I remember when you realized that you were a Muslim. You were tiny. You were sweet and round and friendly. It was at an event at school. Your schools so far have been English-language curriculum schools, and the student body came from more than 100 nationalities. One day the students had to identify their religion, and you came back “aware” of your religious identity. You took this identity very seriously. You began to ask me what you “had to do” to be a Muslim. I explained as best as I could the simple steps of knowing that the big Guy in the sky, who created the world, was really called Allah, and that hundreds of years ago, he had sent us his Messenger Mohammed with the Quran. I told you that we prayed five times a day, and I reminded you of Ramadan, when we would not eat all day until the evening.
Soon you were coming back from school telling me what I had to do to be a “good Muslim.” It seems your Arabic teacher and his colleague, your religious studies teacher, had a better idea of what being a Muslim meant. You became a little aggressive, and I began to realize that your mother and I were not the only ones bringing you up. I saw that we had competition for your attention. I panicked a little. I had images of you running away to Syria to fight in a war where people would exploit your good nature. I imagined you cutting yourself off from us, your family, because we were not strict enough Muslims according to the standards that you had picked up from these so-called teachers of yours. I had the urge to go to your school and punch them and tell them they had no right to teach you these things.
Instead, I spoke to your mother repeatedly and at length. She is seven years younger than me and grew up three streets away from where I lived with my siblings. Unlike me, both her parents are from the same town in the Emirates—Al Ain. Her upbringing was more uniformly Arab and Muslim than mine could have been, given that my mother is Russian and descended from Orthodox clergymen. Your mother had also been through similar experiences. I know because we had gone to the same school. It was not that we were taught to hate groups of people in a formal way. It was the offhand comments that a teacher would make, or the playground gossip about the Jews or the Shia sect of Islam. The assumption was that you could condemn people you had never met, and who had themselves never done anything wrong. Your mother was, and is, adamant, as am I, that we are not going to let our children be educated to hate.
One by one, we spoke to you about the people you were “meant to hate.” There was no reason to hate anyone. There is no reason to react to the world around you with hatred. You have to understand that someone has made the choice for you when they say you have to hate. The choice is yours and the only way you can make the world a better place is by doing the opposite of hating. It is by loving. It was not easy to change your mind. Your teachers had done a good job. This made us more determined than ever to win you back. Eventually, you came back to us and decided that hatred was unnecessary and unfair. In fact, hatred is many more things.

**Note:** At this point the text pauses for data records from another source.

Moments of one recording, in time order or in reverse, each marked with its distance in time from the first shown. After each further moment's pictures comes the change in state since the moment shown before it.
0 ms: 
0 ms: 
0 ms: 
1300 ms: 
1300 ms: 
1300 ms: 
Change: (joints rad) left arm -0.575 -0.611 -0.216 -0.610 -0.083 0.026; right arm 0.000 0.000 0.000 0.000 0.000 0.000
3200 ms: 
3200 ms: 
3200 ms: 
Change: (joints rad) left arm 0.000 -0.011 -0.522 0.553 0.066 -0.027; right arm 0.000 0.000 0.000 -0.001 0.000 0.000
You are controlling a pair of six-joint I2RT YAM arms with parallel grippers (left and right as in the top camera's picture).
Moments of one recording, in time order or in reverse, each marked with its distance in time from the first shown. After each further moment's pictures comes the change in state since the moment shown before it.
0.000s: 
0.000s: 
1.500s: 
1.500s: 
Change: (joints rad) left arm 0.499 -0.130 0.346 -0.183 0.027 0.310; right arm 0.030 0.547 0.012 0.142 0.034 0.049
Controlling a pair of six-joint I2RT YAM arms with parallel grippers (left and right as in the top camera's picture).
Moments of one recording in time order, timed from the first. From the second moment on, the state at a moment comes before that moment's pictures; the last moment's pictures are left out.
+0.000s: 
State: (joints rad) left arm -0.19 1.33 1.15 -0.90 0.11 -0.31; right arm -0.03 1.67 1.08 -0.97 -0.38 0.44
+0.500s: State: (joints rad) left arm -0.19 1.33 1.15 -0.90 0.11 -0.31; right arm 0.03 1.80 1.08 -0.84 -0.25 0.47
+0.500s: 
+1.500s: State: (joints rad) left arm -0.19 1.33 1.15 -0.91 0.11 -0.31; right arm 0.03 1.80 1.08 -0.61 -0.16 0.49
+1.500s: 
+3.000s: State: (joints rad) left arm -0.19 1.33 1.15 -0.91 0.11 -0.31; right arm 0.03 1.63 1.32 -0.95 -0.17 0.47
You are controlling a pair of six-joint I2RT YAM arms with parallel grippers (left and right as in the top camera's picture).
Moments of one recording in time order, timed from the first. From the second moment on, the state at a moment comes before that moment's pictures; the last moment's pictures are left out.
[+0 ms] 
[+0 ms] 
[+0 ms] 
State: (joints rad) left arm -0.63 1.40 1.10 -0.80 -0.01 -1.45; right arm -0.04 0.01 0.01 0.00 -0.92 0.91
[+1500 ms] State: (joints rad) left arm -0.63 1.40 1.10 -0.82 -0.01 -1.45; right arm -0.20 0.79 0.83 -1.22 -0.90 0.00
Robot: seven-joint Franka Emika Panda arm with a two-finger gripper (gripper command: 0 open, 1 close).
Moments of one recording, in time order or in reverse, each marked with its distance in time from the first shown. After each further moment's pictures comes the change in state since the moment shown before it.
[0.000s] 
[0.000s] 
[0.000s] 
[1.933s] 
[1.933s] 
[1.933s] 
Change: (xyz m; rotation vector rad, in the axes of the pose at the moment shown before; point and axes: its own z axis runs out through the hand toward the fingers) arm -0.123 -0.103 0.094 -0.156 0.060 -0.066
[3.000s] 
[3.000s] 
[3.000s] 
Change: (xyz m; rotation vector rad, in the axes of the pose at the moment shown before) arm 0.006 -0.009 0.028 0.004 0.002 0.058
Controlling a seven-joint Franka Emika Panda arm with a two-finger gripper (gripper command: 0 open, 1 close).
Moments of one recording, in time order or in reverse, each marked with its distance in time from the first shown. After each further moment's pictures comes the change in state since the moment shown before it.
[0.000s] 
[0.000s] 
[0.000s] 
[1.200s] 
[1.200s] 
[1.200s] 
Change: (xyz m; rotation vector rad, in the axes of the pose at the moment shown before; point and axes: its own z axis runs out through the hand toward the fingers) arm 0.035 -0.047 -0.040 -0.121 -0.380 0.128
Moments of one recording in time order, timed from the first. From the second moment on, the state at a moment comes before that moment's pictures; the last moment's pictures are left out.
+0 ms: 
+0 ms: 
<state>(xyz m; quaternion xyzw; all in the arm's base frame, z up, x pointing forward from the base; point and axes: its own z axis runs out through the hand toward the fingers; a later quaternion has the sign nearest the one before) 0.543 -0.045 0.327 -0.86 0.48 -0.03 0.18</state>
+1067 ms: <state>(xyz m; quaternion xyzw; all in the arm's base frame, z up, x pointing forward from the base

Recently, I celebrated my 43rd birthday. I had been waiting for this particular birthday for a long time. From the age of 19. Both years were of immense importance to me as I grew up and matured. As you know, your grandfather Saif, my father, was killed in a terrorist attack in 1977. My father was 43 when he died. When I was your age, I used to think that forty-three was a big number. Now that I have passed forty-three, I feel that life is only just beginning for me. Before I go on, let me tell you why 19 was also such an important birthday for me. When I was 12, I discovered that the man who killed my father was 19 when he did what he did. Nineteen. When I was 12 I asked myself whether I would be able to kill a man when I turned 19. I waited for the day and then I asked myself the question. The answer was no. No way. Not in a million years could I lift a gun or a rifle and shoot another man. I felt like I was still a 12-year-old.
I looked forward to the age of 43, and I knew I would ask myself whether I could imagine my life ending at 43. When my birthday came, I felt the horror of having barely scratched life. I remember thinking how little time I had spent with you. I thought back to my father and imagined the horror he must have felt as he realized that his life was slipping away from him. My siblings and I, your uncles and aunt, were all under the age of 10 when your grandfather died. I look at you and I know how much more time I spend with you because of this fear, and even this is not enough.
I want to give you some of the love and guidance that I wish my father had been able to give me when I was your age and older.I do not want you to learn the most important lessons in life from people who do not love you as I love you. I want you to hear the lessons from the person who loves you most. If you think that I worry too much about you, know that I worry only about you.
I want you to know about the things I believe after more than thirty years of thinking about my father’s death. His death forced me to try to answer a bunch of difficult questions; it shaped the way in which I view the world.
I want you to know that the questions you face, and the solutions you find, or are presented with, are solutions that many of us were faced with as well.